# ATX specs in metric units? (Both mobo and case)



## satelitko (Dec 12, 2011)

So I'm trying to design a... "custom enclosure" for my current and future build. I need an ATX reference sheet for the mounting holes and overall dimensions to specs. I've found this - http://www.formfactors.org/developer/specs/atx2_2.pdf, but it's in imperial units and only covers ATX and microATX. I need dimensions for mini, micro, standard, extended and if possible - XL. Both for the motherboards themselves and the case specs too.
Any help would be greatly appreciated 

P.S.: Any advice and/or tips from case builders will be even more appreciated


----------



## Peter1986C (Dec 12, 2011)

Well it is in metric too. It clearly gives the size in millimetres.

If I were you, I would first decide whether you want mini-ITX, Micro-ATX, etc. and then use wikipedia to look up its dimensions. Still happy with the result? Good, at least you have a clue about how the case will be in matters of size etc. Once you ordered a motherboard, you can see what the screw hole positions are. Yes you most likely have to do it this way because mobos tend to be a little (less) broad(er) than the specs say. My P45XE is an example of a board being less broad than the ATX specs prescibe. It is but a cm or so but still, if you want to make a custom case you may want to know this and act towards it.


----------



## satelitko (Dec 12, 2011)

Chevalr1c said:


> ...



It only has mm's for the overall size of the motherboard. Not for the mounting holes. The I/O area is also in inches. Problem is - I won't be buying the new parts until at least June/July next year. And my current mobo is ATX, but I'll probably be getting an EATX one in the future, so I want it to fit both. The file also doesn't mention anything about PSU's, so I need help with those dimensions too. If I had the components on me - I wouldn't be creating this thread at all. But I don't. That's why I need the specs


----------



## Peter1986C (Dec 12, 2011)

All PSUs, except notebook/htpc PSUs _should_ be of the same type as your current PSU (there are no EATX PSUs as far as I know).


----------



## Lazzer408 (Dec 12, 2011)

Convert it?  Multiply inches by 25.4
-or-
www.google.com Type in "6.7in to mm" (for example) and you'll get the answer.
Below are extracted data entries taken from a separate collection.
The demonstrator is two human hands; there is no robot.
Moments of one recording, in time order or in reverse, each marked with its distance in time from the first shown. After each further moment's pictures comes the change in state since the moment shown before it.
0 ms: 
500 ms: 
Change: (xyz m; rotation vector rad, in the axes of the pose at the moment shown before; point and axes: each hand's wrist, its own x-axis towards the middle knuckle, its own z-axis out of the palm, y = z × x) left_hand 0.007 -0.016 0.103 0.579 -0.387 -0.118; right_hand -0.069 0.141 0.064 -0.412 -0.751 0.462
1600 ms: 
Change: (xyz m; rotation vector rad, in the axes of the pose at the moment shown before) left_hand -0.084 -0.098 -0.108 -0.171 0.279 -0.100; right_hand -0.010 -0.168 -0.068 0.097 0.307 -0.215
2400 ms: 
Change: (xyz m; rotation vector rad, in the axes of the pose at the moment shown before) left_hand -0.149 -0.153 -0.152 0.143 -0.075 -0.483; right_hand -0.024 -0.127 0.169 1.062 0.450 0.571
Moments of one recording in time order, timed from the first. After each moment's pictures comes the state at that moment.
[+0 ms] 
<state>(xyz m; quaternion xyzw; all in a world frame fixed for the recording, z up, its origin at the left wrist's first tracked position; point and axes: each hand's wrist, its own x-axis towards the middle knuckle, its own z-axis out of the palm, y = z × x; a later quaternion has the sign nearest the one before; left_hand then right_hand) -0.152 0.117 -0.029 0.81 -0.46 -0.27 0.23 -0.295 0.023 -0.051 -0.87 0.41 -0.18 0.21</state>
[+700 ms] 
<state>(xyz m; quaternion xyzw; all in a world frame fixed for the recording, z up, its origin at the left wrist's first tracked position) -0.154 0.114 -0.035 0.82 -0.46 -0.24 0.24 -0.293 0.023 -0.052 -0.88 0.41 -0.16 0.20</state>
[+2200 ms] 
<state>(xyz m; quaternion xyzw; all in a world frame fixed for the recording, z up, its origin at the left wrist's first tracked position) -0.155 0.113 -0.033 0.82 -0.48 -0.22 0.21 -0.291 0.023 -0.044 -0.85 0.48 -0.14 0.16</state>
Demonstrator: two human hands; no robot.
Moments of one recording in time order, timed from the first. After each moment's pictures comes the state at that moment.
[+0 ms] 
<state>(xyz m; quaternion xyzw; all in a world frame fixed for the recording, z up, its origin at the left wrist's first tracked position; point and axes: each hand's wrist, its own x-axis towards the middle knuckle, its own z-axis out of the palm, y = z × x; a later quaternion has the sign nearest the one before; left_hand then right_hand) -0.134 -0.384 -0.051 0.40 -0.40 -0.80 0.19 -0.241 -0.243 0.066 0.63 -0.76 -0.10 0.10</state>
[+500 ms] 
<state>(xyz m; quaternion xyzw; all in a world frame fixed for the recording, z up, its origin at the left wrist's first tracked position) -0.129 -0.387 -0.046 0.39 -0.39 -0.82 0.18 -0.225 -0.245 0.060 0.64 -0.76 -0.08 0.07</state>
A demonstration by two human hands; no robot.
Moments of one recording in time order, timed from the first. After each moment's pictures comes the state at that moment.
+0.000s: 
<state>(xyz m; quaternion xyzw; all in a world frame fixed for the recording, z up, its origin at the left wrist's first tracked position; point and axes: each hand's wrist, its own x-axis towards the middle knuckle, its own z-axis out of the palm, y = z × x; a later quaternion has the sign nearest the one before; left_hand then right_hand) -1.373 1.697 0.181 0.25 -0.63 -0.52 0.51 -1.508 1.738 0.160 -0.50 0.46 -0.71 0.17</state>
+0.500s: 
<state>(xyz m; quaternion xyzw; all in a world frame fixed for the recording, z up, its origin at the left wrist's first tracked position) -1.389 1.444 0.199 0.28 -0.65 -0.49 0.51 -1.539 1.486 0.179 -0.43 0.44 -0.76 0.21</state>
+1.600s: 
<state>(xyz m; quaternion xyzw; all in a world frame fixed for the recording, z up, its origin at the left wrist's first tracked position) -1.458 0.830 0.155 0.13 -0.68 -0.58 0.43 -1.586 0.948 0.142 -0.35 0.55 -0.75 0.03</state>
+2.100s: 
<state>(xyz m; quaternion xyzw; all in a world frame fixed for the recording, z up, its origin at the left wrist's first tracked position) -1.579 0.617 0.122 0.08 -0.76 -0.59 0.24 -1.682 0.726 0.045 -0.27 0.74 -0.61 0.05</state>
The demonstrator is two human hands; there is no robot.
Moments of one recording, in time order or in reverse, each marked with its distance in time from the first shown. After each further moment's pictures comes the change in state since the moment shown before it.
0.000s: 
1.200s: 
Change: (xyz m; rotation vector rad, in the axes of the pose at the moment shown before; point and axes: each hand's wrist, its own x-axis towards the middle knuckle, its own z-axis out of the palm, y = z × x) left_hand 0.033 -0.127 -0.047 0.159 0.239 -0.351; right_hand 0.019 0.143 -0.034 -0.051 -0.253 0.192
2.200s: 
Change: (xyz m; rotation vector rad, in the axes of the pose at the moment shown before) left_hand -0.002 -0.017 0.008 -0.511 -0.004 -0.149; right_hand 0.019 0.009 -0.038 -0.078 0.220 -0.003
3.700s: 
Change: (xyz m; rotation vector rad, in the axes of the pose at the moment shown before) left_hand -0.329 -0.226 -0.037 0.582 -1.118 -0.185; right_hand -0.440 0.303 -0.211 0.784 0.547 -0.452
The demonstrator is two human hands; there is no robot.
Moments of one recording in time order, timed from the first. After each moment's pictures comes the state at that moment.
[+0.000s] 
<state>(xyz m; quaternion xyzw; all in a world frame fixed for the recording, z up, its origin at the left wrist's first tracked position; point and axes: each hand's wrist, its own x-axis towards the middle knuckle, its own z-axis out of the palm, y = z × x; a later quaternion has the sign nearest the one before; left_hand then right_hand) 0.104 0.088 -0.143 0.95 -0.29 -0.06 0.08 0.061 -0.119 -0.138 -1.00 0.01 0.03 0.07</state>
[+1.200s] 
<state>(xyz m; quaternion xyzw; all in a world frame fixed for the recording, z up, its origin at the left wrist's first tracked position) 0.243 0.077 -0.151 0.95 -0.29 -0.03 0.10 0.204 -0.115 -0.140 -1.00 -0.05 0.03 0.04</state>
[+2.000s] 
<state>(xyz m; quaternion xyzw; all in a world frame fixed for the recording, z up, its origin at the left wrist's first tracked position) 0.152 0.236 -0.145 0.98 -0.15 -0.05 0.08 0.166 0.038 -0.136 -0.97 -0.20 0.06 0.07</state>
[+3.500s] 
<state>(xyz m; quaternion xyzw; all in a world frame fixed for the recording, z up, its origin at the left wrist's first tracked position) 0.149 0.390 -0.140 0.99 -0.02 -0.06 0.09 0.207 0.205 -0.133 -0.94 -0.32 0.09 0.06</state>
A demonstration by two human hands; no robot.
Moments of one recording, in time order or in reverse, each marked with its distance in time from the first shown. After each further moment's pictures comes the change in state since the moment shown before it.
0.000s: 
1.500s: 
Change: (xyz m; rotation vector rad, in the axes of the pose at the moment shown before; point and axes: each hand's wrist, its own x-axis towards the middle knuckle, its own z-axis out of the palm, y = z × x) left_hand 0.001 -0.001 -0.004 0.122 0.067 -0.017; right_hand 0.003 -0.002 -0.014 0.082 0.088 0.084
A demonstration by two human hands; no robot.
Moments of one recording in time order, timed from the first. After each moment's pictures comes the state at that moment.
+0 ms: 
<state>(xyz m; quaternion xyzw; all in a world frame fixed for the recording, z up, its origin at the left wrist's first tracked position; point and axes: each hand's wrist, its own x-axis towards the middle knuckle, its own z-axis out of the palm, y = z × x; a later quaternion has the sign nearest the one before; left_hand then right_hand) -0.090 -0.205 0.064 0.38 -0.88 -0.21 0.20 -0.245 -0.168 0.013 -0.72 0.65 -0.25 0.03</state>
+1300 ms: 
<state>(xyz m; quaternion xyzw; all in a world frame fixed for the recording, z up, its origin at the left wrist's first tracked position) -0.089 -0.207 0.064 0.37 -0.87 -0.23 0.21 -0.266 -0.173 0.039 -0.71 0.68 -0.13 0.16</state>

I have the mATX and ATX PSU specs here somewhere. If you can't find them let me know and I'll go dig for them.


----------



## satelitko (Dec 12, 2011)

Lazzer408 said:


> ...



Well... it seems I may not need them at all. A friend has agreed to let me measure up and put his components inside  Thanks for the help. I'll write again if I need any help


----------